Date of repeal 02 Jul 2013
The BGL document:
“ The payment of the SMSF levy will be brought forward so it is levied and collected in the same financial year.”
and has a table showing:
The Super Levy is a tax which affects the tax payable
for the year . for which it is paid
after deductions and tax, including Super Levy, are allocated to members.
I have taken that to mean that taxes, including Super Levy, for FYxxxx are subtracted from the earnings of FYxxxx and the net earnings of FYxxxx are allocated to the member’s balances.

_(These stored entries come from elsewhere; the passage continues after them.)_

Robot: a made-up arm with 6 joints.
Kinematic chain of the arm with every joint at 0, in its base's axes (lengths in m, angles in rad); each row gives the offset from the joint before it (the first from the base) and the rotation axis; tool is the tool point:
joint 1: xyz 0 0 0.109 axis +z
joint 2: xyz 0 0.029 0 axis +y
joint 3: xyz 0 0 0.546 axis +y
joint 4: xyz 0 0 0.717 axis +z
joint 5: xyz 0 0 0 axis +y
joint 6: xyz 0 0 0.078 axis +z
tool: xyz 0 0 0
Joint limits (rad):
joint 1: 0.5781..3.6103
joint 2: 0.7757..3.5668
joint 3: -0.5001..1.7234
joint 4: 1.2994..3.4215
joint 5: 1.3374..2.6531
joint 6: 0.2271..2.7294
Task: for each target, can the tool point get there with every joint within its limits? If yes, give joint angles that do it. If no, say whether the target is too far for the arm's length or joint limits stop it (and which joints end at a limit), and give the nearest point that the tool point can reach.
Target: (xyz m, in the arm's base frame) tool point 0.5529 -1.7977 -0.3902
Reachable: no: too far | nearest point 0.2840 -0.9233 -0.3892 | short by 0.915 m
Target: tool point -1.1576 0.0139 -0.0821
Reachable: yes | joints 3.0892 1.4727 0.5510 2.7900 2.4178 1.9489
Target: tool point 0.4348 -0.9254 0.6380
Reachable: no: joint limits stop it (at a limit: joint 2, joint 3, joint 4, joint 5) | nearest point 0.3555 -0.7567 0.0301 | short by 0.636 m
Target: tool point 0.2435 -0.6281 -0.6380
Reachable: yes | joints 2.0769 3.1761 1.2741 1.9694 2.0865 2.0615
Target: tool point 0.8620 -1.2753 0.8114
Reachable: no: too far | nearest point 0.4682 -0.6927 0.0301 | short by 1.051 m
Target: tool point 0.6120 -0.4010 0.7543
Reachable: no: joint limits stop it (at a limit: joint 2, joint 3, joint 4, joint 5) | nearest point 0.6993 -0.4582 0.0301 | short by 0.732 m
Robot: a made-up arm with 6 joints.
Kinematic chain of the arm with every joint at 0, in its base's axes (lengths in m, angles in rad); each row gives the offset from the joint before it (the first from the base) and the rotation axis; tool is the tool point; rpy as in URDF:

Thus Super Levy for FYxxxx, paid in FYxxxx+1, must be accrued to FYxxxx so that the correct tax and members balances for FYxxxx are calculated?
Where the Super Levy for FYxxxx and FYxxxx+1 are the same quantity then it matters not.
But where they are different or the fund is new, having not paid Super Levy in FYxxxx-1, not accruing produces an incorrect result.